Beaujolais Season is here!

Beaujolais Season is here!

Beaujolais Season has started.  I received the 2011 Joseph Drouhin Beaujolais Nouveau yesterday.

Beaujolais Nouveau is the name given to wines of the Beaujolais and Beaujolais Villages appellations which have been made in the nouveau style. These wines are released onto the market only a couple of months after harvest and are intended for early consumption.

It was the nouveau style which first gained the Beaujolais region its fame, providing 19th-century London and Paris with fresh, flavorful wines for the winter months. Merchants once competed to be the first to deliver the new wines across the English Channel – as also happened with the clairet wines of Bordeaux.
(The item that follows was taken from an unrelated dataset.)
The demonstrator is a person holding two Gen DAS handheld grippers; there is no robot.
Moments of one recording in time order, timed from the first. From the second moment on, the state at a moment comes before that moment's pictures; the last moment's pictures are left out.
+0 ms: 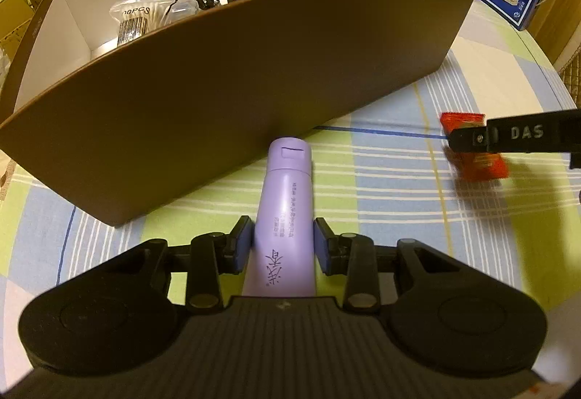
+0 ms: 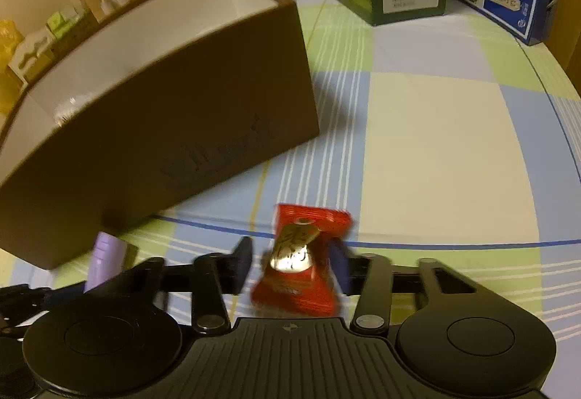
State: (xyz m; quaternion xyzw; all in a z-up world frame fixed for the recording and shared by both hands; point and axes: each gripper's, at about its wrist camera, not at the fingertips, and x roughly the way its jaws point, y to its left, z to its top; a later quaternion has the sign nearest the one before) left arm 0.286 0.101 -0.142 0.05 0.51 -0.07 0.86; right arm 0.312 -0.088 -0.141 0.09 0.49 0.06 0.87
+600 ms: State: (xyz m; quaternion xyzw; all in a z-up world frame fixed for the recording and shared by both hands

The official date for the release (to distributors) of these wines is determined as ‘the thirty-eighth day before the third Thursday of November of the year of harvest’. It is not until the third Thursday itself that the wines are sold to consumers, launched with the traditional annoucement: ‘Le Beaujolais Nouveau est arrive!’
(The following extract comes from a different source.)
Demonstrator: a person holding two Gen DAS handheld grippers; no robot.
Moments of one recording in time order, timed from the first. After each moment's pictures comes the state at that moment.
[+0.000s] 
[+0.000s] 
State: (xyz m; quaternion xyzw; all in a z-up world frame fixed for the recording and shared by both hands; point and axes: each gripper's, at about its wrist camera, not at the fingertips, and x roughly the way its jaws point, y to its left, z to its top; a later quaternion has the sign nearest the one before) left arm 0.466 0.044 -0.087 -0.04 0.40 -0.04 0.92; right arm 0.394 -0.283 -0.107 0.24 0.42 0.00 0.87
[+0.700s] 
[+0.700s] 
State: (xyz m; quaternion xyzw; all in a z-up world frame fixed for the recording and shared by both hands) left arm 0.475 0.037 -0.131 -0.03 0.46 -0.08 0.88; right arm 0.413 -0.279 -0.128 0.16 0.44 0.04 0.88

Beaujolais Nouveau wines can be red or rose (the term is not applicable to the region’s white wines) and are made predominantly from Gamay grapes. With a bright, violet-red hue, they have an aroma that is often compared to candied cherries, red plums, licorice and even bubblegum. The wines are vinified by carbonic maceration, which leaves them light in body and almost entirely free of tannins. It is because of this lack of tannin and extract that the wines do not age well, lacking the necessary structure.
The term nouveau (‘new’) is applied to the wines of several appellations of France, including Macon and Ventoux, but is most famous for its association with Beaujolais.  Primeuris synonymous with nouveau, but is much less commonly used.

The Ribbon Cutting yesterday went great!  Thank you to everyone at the Chamber of Commerce and City of Columbia!  Thanks to everyone that stopped by too!